The developers of IE7 Pro update it regularly, and their only compensation comes from donations and spiffs they get from Google when you search through their ad-supported IE7 Pro Search page. I really can’t imagine using IE7 without this add-on.
FinePrint (FinePrint Software) Info/Download Price: $50; discounts for multiple licenses System requirements: Windows 95 or later; x64 and server versions available
A lot of people will look at the price tag and instantly dismiss this program as too expensive. Their loss.
FinePrint represents a simple idea, executed really well. When you install the program, it sets itself up as a virtual printer. When you print from an application, the output gets piped through FinePrint and previewed in a window like the one I show in the gallery. From that preview window, you can delete pages (like the useless empty page that always seems to tag along when you print a web page), add headers and footers or watermarks, and specify the number of copies.

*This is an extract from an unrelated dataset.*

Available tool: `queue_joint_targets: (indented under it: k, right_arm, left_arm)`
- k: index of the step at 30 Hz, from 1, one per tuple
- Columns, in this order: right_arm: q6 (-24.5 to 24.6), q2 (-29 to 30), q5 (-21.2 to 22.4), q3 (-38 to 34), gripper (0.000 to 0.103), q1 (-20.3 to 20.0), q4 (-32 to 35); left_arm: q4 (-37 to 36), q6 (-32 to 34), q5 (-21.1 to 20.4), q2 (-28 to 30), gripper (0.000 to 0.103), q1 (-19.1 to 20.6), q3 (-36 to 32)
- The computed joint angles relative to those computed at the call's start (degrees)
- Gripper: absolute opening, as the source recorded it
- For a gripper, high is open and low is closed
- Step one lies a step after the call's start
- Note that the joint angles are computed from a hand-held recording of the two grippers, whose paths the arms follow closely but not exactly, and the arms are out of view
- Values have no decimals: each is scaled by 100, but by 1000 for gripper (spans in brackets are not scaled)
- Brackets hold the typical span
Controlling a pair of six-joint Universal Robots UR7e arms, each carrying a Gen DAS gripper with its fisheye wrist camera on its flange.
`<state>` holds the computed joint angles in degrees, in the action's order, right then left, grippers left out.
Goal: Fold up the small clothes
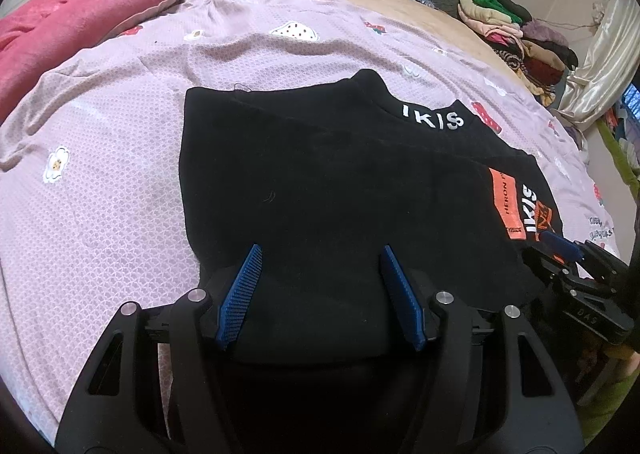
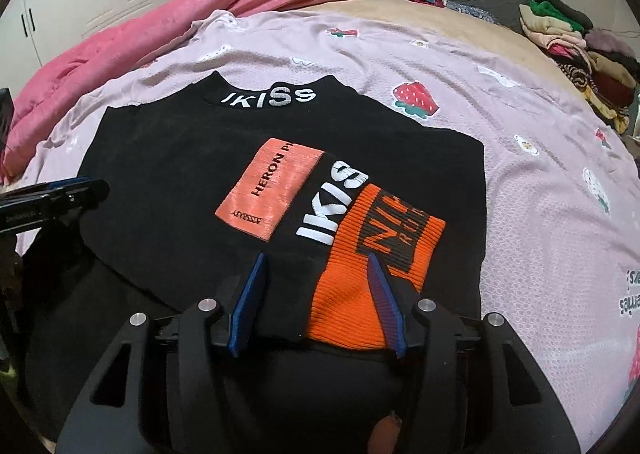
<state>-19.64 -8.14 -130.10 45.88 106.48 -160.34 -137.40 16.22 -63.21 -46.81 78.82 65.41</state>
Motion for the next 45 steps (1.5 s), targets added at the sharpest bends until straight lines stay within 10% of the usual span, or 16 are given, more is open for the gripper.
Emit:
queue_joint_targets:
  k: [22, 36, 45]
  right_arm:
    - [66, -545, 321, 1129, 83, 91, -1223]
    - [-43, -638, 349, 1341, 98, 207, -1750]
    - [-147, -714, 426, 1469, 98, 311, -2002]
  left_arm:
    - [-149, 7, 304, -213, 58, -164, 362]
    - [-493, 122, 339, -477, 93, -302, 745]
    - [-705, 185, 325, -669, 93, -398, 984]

For big jobs, you can save huge amounts of paper by printing 2–up or 4–up (scaling full pages down so that 2 or 4 or more fit on a single side of a single sheet). You can also print two-sided jobs, and combine 2–up printing with duplex printing to make fold-and-staple booklets. The dead-simple setup wizard helps you set up these options so they work perfectly with your printer, even if it doesn’t support duplex printing natively.
Your most recent print jobs are auto-saved in FinePrint files that can be reopened and reprinted without having to open the original file. That’s a nice touch if you print out something created on a website, like a boarding pass or shipping label, and then discover that you need an extra copy.
Over the years, I can’t even imagine how many trees I’ve spared with the help of this program. And the people behind it are professional and dedicated, updating the software regularly.